Our experiment clearly demonstrates that the effects of TMYX assessed prior to (-27.5%) and in the presence of H-89 (-27.6%) are not different. These data are now inserted in the novel Figure 3-supplement figure 2 and discussed in the Result and Discussion sections (Pages 7, lines 168-175 and Page 12/13 lines 314-315) (in grey). This experiment excludes that at rest PKA inhibition influences the inhibitory action of TMYX on rate.

6) What is dose range of TMYX for in vivo treatment?

The suggested dose for human in-vivo treatment is generally 4-8 grams qd for 8 weeks. This information was communicated by the Chinese partners and also reported by Fan et al., doi 10.1016/j.jep.2021.114106. This information is now mentioned on Page 3, line 71 (in grey).

Reviewer #3 (Recommendations for the authors):

The western scientific world is waking up to the therapeutic utility of multi-component medications developed in East Asia over thousands of years. The therapies differ from most western remedies in combining very many chemicals in mixtures that are thought to act in complementary ways, instead of relying on a single chemical to exert the therapeutic effects.

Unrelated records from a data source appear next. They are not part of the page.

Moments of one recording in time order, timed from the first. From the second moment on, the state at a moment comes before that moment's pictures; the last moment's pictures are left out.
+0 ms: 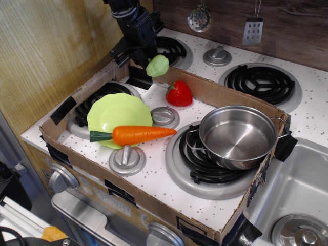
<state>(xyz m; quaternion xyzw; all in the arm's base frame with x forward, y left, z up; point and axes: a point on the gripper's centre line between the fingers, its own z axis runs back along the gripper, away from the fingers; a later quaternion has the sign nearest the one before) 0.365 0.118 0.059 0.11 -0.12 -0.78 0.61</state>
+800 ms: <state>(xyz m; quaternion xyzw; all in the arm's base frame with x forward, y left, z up) 0.368 0.131 0.050 0.14 -0.12 -0.80 0.58</state>
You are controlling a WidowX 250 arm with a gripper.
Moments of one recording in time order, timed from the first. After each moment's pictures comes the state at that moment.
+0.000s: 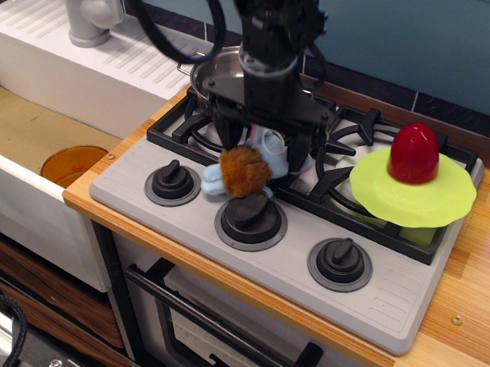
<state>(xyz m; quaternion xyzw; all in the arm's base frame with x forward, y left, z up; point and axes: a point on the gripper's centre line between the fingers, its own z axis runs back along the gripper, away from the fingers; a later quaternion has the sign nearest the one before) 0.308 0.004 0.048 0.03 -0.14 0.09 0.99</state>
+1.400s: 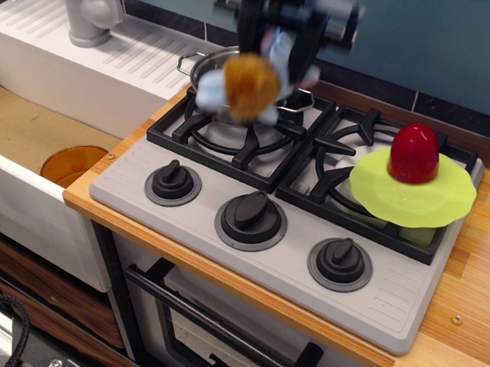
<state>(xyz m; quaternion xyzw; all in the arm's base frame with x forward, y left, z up) 0.317 0.002 0.143 0.06 -0.05 0.08 0.99</state>
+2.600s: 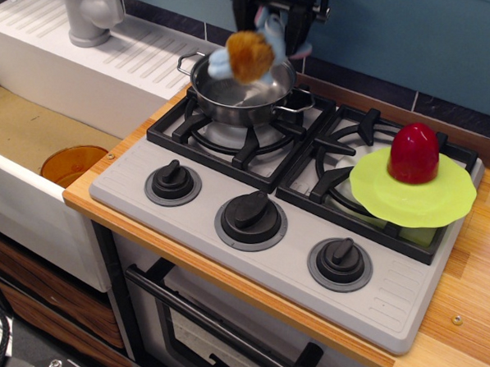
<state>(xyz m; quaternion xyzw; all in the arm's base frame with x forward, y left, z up) 0.398 0.049 0.094 0.03 -0.08 0.05 1.00</state>
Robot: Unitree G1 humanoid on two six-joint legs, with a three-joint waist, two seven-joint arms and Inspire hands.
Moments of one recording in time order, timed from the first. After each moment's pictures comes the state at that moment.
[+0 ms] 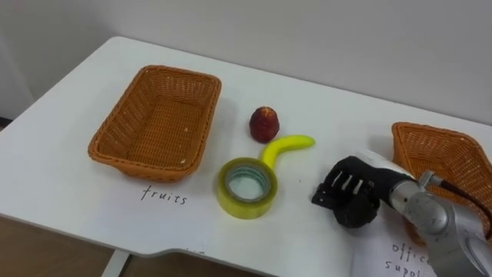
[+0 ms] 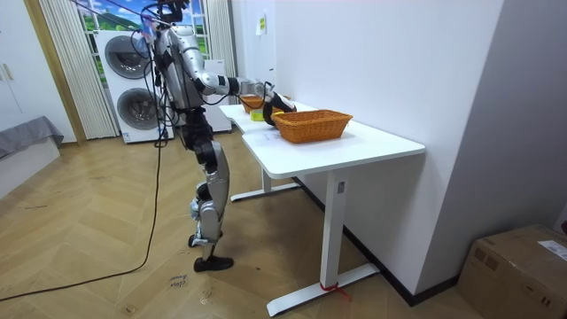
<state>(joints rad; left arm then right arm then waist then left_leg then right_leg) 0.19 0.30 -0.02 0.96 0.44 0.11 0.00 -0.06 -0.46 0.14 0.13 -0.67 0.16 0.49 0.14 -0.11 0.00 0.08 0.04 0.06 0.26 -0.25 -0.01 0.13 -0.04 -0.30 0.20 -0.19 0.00</state>
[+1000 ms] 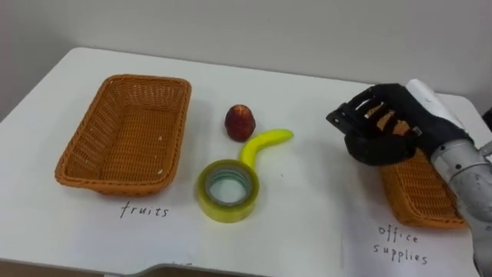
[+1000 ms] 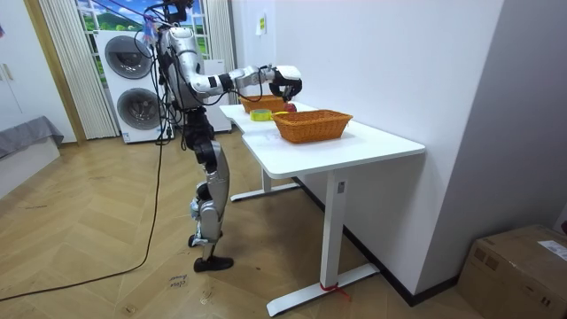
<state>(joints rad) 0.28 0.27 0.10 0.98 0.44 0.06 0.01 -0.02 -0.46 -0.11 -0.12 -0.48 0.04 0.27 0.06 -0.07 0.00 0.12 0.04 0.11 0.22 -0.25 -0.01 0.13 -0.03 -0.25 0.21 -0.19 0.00</state>
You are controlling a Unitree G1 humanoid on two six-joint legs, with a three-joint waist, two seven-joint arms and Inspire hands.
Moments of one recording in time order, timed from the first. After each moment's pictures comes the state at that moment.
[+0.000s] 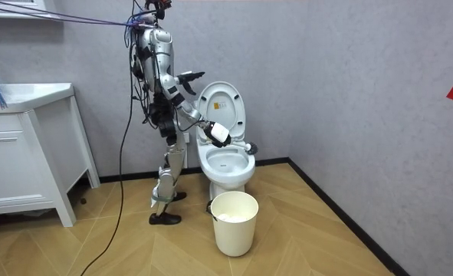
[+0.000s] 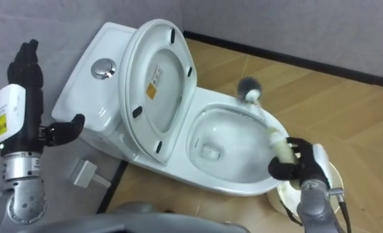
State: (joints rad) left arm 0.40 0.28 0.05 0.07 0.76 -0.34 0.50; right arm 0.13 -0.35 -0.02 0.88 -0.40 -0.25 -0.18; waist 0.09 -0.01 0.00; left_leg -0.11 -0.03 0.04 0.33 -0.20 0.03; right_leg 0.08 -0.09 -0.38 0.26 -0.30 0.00
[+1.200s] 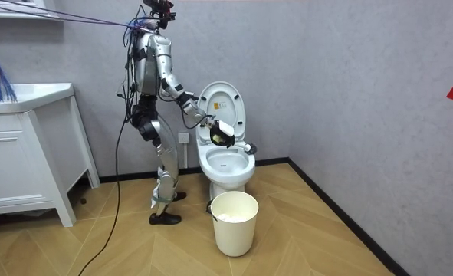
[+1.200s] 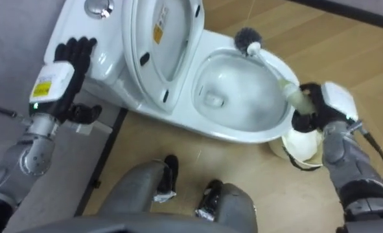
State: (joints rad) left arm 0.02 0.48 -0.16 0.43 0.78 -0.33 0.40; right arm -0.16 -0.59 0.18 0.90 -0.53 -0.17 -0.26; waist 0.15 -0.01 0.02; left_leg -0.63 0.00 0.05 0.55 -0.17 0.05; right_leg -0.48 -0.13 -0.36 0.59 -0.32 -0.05
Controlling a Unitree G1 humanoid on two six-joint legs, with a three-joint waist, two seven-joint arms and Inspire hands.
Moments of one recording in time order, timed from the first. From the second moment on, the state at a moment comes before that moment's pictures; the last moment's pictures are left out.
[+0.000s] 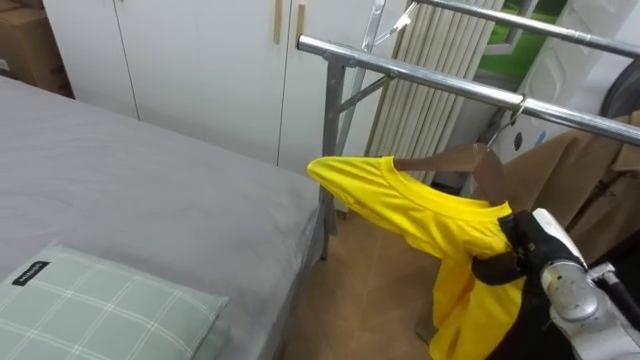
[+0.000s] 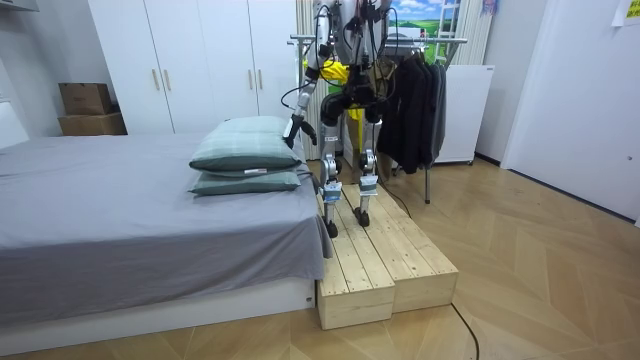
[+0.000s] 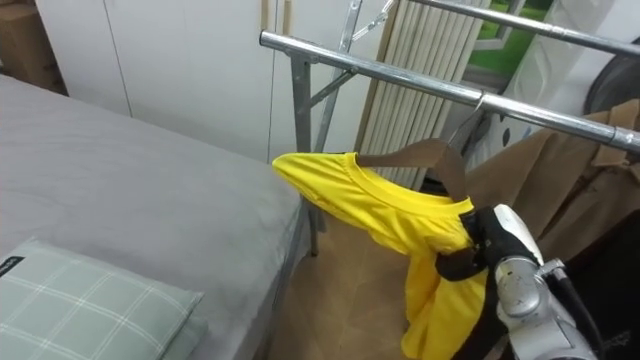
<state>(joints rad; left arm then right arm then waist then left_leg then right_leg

This paper applies rigorous experimental procedures to reveal the cellular processes by which the 5 herbal mixed medication known as TMYX exerts its potentially beneficial slowing of the heart. The article is an excellent example of how East Asian traditional medicine can be understood in western scientific terms and so contributes greatly to medical understanding of an important traditional medication.

The paper is ready for publication.

We thank the reviewer for his kind appreciation of our study. We have now modified the Materials and methods section to provide the latin names (and when possible also the common names), the part of the plants from which the extracts are made, and the relative abundance (%) of each of the 11 components of TMYX. This part now appears in the Materials and methods section. Page 18, lines 408-416 (in grey).